My remembrances of that secret visit have ever remained most keen. Often, when I think of the lonely grave on the quiet hillside at Concord, I recall the night when weariness of body and State formalities impelled the President to our cozy fireside, though he beat his way to it through snow and winds, stealing from the trammels of his position for the mere pleasure of walking the streets unimpeded and free as any other citizen.
President Pierce entered the White House in 1853, full as a youth of leaping life. A year before his inauguration I had seen him bound up the stairs with the elasticity and lightness of a schoolboy. He went out after four years a staid and grave man, on whom the stamp of care and illness was ineradicably impressed.
I often contrasted the pale, worn, haggard man whose “wine of life was drawn, and the mere lees left i’ the vault,” ere his term (so coveted by many) was spent, with the buoyant person I first met on the breezy New Hampshire hills!
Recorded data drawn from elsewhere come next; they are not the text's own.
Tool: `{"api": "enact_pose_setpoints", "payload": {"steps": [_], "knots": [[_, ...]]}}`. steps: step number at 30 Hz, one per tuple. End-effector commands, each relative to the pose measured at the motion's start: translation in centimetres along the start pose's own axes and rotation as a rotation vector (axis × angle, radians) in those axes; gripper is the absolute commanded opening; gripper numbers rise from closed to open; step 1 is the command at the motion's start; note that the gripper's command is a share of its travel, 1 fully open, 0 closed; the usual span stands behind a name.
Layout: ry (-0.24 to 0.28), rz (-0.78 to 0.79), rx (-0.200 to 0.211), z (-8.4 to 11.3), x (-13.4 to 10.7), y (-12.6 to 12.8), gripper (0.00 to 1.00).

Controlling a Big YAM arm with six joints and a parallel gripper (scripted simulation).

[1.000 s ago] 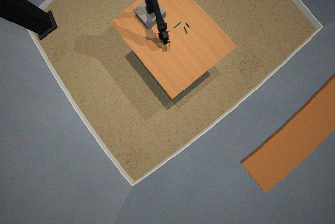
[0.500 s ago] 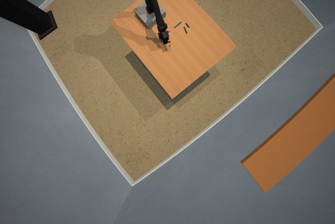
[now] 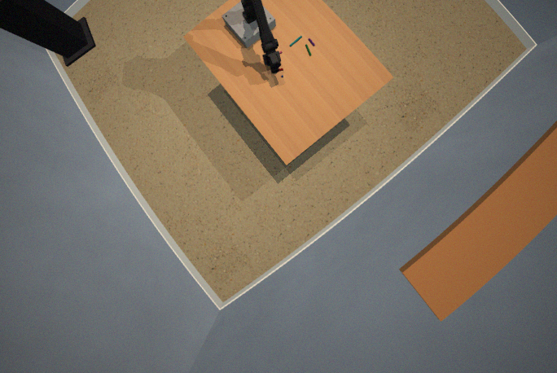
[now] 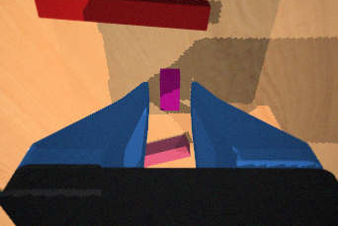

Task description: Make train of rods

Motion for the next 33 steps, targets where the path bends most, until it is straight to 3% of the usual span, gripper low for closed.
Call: {"api": "enact_pose_setpoints", "payload": {"steps": [1, 4, 5, 33], "knots": [[-0.016, 0.000, 0.002, 0.03, 0.23, 0.31, 0.24], [-0.016, 0.000, 0.002, 0.03, 0.23, 0.31, 0.24], [-0.016, 0.000, 0.002, 0.03, 0.23, 0.31, 0.05], [-0.016, 0.001, 0.002, 0.03, 0.23, 0.31, 0.05]]}}
Point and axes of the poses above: the point where the finger pads meet when closed, its own z axis back along the fingers, its own y axis across the jaws, x = y × z, the point moved 10 cm from there along z, back along the fingers, and after that the axes turned 5 degrees about -z, right-handed, at the moved point
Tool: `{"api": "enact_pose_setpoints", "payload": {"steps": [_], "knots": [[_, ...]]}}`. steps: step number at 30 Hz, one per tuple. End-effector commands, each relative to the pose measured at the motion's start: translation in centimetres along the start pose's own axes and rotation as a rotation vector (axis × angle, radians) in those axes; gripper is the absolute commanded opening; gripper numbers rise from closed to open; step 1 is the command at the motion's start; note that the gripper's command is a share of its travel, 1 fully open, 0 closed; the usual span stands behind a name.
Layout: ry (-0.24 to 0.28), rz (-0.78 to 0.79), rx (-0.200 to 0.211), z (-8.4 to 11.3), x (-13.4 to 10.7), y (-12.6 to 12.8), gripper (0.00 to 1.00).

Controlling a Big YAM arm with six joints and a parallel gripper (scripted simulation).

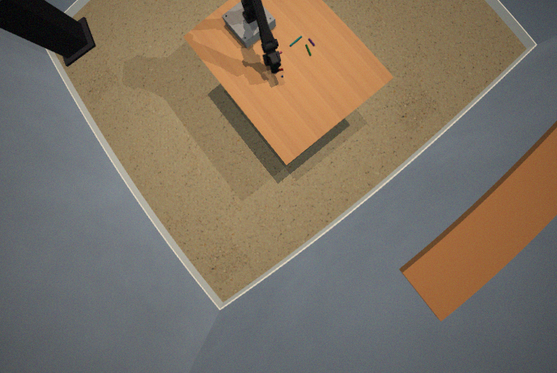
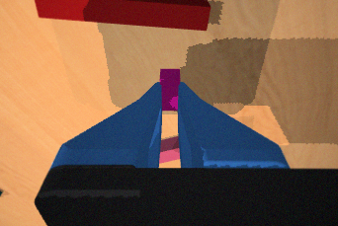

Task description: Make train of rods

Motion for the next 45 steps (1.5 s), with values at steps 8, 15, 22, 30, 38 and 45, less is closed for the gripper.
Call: {"api": "enact_pose_setpoints", "payload": {"steps": [8, 15, 22, 30, 38, 45], "knots": [[-0.024, 0.001, 0.004, 1.0, 0.4, 0.3, 0.05], [-0.059, 0.001, 0.011, 4.9, 1.8, 0.5, 0.05], [-0.064, 0.001, 0.012, 9.0, 1.9, 0.2, 0.05], [-0.024, 0.002, 0.003, 10.9, 1.3, 0.2, 0.05], [-0.008, 0.001, 0.000, 10.3, 0.5, 0.0, 0.05], [-0.032, -0.056, 0.007, 11.1, 1.4, 1.8, 0.05]]}}
Point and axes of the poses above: the point where the finger pads meet when closed, its own z axis back along the fingers, its own y axis across the jaws, x = y × z, the point moved 10 cm from there along z, back along the fingers, and after that the axes turned 5 degrees about -z, right-handed, at the moved point
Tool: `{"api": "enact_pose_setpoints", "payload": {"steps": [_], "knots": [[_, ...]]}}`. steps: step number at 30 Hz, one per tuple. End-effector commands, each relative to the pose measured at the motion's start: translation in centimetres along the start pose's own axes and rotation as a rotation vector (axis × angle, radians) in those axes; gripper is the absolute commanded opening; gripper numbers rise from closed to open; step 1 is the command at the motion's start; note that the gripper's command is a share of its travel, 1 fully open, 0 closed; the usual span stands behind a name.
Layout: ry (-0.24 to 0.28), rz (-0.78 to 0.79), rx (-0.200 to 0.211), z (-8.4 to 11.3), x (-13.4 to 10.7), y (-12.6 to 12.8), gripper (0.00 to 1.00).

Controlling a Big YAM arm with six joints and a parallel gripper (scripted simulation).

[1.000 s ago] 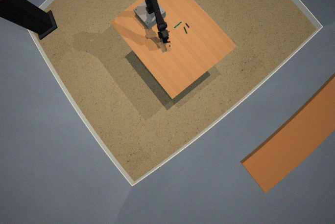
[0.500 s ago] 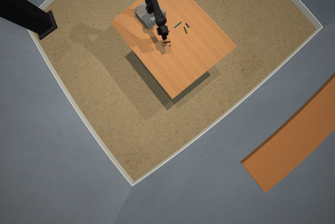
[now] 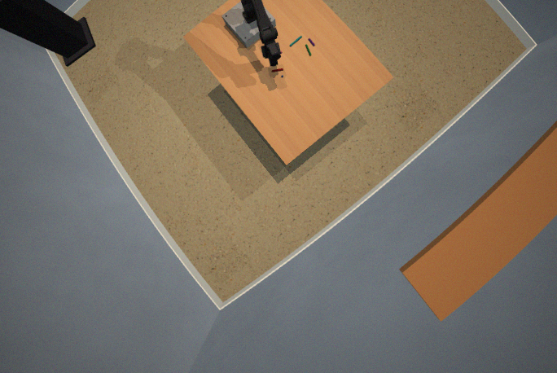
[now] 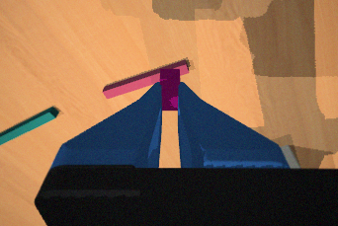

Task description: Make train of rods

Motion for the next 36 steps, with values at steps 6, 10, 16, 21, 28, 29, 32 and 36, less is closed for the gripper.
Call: {"api": "enact_pose_setpoints", "payload": {"steps": [6, 10, 16, 21, 28, 29, 32, 36], "knots": [[-0.032, -0.186, 0.011, 1.4, 1.1, 4.2, 0.05], [-0.032, -0.236, 0.012, 1.4, 0.9, 5.1, 0.05], [-0.028, -0.403, 0.017, 1.4, -0.1, 8.1, 0.05], [-0.021, -0.426, 0.010, 1.1, 0.0, 7.2, 0.05], [-0.025, -0.576, 0.022, 1.4, -1.3, 11.1, 0.05], [-0.025, -0.576, 0.022, 1.4, -1.3, 11.1, 0.05], [-0.023, -0.629, 0.023, 1.4, -1.8, 12.0, 0.05], [-0.021, -0.724, 0.025, 1.4, -2.7, 13.6, 0.05]]}}
Point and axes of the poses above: the point where the finger pads meet when closed, its own z axis back along the fingers, its own y axis across the jaws, x = y × z, the point moved 10 cm from there along z, back along the fingers, and after that the axes turned 5 degrees about -z, right-handed, at the moved point
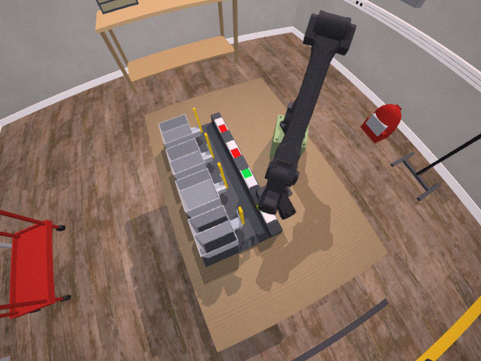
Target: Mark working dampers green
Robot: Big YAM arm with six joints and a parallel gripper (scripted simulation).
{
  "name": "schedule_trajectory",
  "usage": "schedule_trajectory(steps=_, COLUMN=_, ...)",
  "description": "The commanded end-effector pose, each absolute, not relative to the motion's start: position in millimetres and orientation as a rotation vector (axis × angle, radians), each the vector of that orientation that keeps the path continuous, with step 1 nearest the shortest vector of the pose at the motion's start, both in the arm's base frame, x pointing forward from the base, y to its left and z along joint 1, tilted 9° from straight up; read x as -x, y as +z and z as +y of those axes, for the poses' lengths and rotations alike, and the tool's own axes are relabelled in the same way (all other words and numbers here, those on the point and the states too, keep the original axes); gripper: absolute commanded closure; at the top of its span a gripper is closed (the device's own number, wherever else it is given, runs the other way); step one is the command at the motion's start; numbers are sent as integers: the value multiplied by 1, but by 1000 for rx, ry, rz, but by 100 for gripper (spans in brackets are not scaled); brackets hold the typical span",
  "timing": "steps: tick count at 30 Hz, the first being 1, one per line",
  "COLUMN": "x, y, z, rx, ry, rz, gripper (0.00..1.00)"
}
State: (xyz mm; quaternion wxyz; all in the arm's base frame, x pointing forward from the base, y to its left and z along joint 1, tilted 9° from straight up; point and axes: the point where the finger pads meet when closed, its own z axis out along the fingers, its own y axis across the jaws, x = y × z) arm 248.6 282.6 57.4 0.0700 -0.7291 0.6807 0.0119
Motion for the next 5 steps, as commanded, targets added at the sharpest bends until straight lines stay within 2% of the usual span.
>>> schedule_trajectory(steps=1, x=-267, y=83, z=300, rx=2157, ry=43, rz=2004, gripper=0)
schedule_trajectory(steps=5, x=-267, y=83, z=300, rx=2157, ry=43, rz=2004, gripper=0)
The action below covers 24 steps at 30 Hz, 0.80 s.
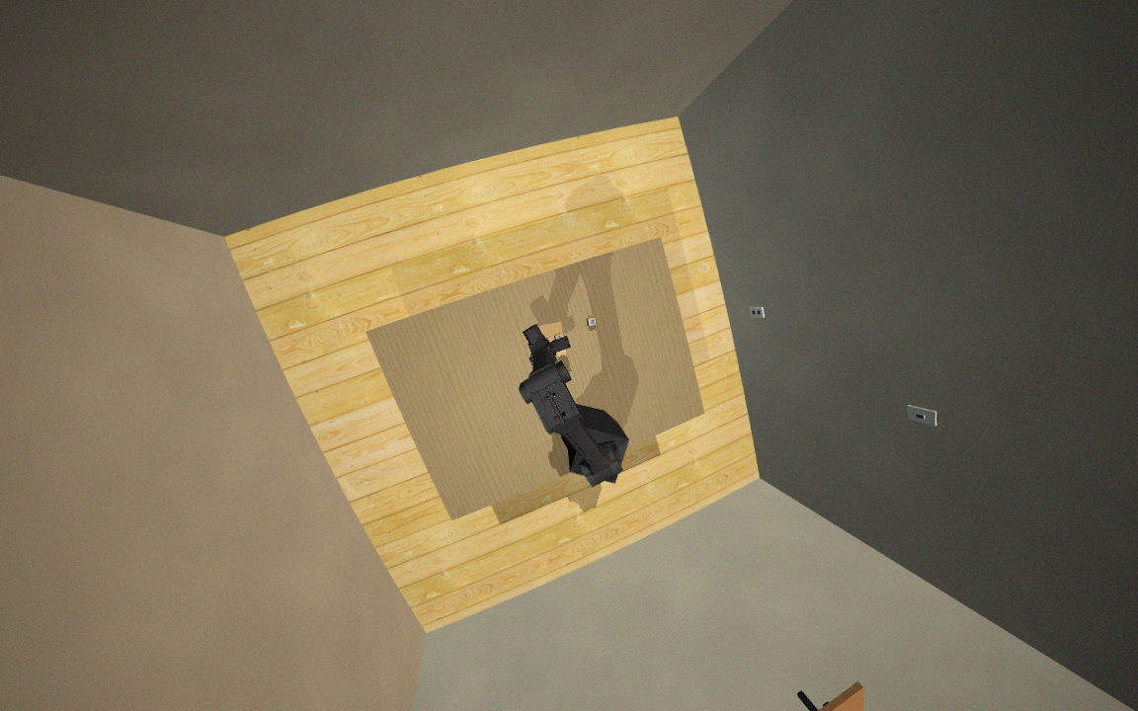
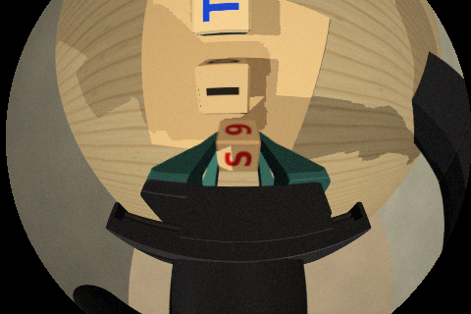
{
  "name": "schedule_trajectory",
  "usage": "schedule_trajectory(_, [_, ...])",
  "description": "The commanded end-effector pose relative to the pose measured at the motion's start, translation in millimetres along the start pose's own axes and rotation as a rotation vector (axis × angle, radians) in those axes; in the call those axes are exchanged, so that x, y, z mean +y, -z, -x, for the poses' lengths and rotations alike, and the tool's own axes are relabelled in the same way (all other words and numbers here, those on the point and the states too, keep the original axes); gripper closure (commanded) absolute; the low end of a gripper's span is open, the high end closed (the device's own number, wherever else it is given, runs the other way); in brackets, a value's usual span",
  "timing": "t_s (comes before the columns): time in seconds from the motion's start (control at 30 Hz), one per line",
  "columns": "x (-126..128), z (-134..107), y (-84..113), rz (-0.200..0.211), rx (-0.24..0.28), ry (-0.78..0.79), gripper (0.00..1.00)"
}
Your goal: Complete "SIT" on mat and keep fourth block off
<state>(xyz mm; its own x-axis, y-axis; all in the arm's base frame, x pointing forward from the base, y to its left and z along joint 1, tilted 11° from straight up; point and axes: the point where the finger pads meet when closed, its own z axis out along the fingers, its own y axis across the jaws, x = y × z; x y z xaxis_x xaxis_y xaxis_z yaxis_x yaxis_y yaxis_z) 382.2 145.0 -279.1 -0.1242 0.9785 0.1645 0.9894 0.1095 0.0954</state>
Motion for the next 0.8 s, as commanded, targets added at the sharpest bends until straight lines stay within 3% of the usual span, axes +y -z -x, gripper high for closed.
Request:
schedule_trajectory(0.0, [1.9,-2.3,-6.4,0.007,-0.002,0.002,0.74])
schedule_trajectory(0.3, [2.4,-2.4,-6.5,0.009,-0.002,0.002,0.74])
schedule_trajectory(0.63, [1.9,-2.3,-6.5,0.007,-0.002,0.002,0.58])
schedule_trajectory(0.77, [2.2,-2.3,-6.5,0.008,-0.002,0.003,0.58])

Especially a lovable man in his private character, President Pierce was a man of whom our nation might well be proud to have at its head. Graced with an unusually fine presence, he was most courtly and polished in manner. Fair rather than dark, of graceful carriage,[[4]] he was also an eloquent speaker, and, though reserved to a degree, was very winning in manner. He was still in middle life when elected to the Presidency, being less than forty-nine years of age when inaugurated.
Taken all in all, the Cabinet circle formed by Mr. Pierce was one of the most interesting bodies that has ever surrounded an American Chief Magistrate. Selected wisely, the ministerial body remained unchanged throughout the entire Administration, and this at a time of unceasing and general contention. But three such instances are recorded in the histories of the twenty-six Presidents of the United States, the others occurring in the terms of J. Q. Adams and James A. Garfield. The tie which bound President Pierce and his Cabinet so inalienably was one of mutual confidence and personal friendship. Perhaps the closest ally of the President’s was his Secretary of State, William L. Marcy. That great Secretary was a man whose unusual poise and uniform complacency were often as much a source of envy to his friends as of confusion to his enemies. I commented upon it to my husband on one occasion, wondering interrogatively at his composure, whereupon Senator Clay told me the following story:
Some one as curious as I once asked the Secretary how he preserved his unvarying calmness. “Well,” he answered, confidentially, “I’ll tell you, I have given my secretary orders that whenever he sees an article eulogistic of me, praising my ‘astuteness,’ my ‘far-seeing diplomacy,’ my ‘incomparable statesmanship,’ etc., he is to cut it out and place it conspicuously on my desk where I can see it first thing in the morning; everything to the contrary he is to cut out and up and consign to the waste-basket. By this means, hearing nothing but good of myself, I have come naturally to regard myself as a pretty good fellow! Who wouldn’t be serene under such circumstances?”
MRS. WILLIAM L. MARCY
of New York
To add to his contentment thus philosophically assured, the Secretary’s home surroundings were peculiarly satisfactory to him. Mrs. Marcy was a demure and retiring woman, taking little part in the gayer happenings of the city, but on Cabinet days her welcome was always diplomatically cordial and her full parlours gave evidence of her personal popularity. A charming member of her family, Nellie, daughter of General R. B. Marcy, became the wife of General McClellan, whose son, named for that military hero, at this writing is Mayor of America’s metropolis. Between President and Mrs. Pierce and Secretary and Mrs. Marcy a firm friendship existed. It was to the home of the Secretary that President and Mrs. Pierce retired while the White House was being rehabilitated for the occupancy of Mr. Buchanan, who had just returned from his residence abroad, where, as Mr. Pierce’s appointee, he served as Minister to the Court of St. James.
On the day of Mr. Buchanan’s inauguration a curious oversight occurred which demonstrated in marked manner how eagerly a populace hastens to shout “The king is dead! Long live the King!” The procession of carriages had already formed and the moment for beginning the march to the Capitol had almost arrived ere it was observed that the vehicle set apart for President Pierce was unoccupied. Inquiry was hastily instituted, when it was discovered that, owing to some omission on the part of the Master of Ceremonies, his Excellency had not been sent for! The horses’ heads were turned in a trice, and they were driven furiously to the Marcy residence, where the quiet gentleman who was still the President of the United States awaited them.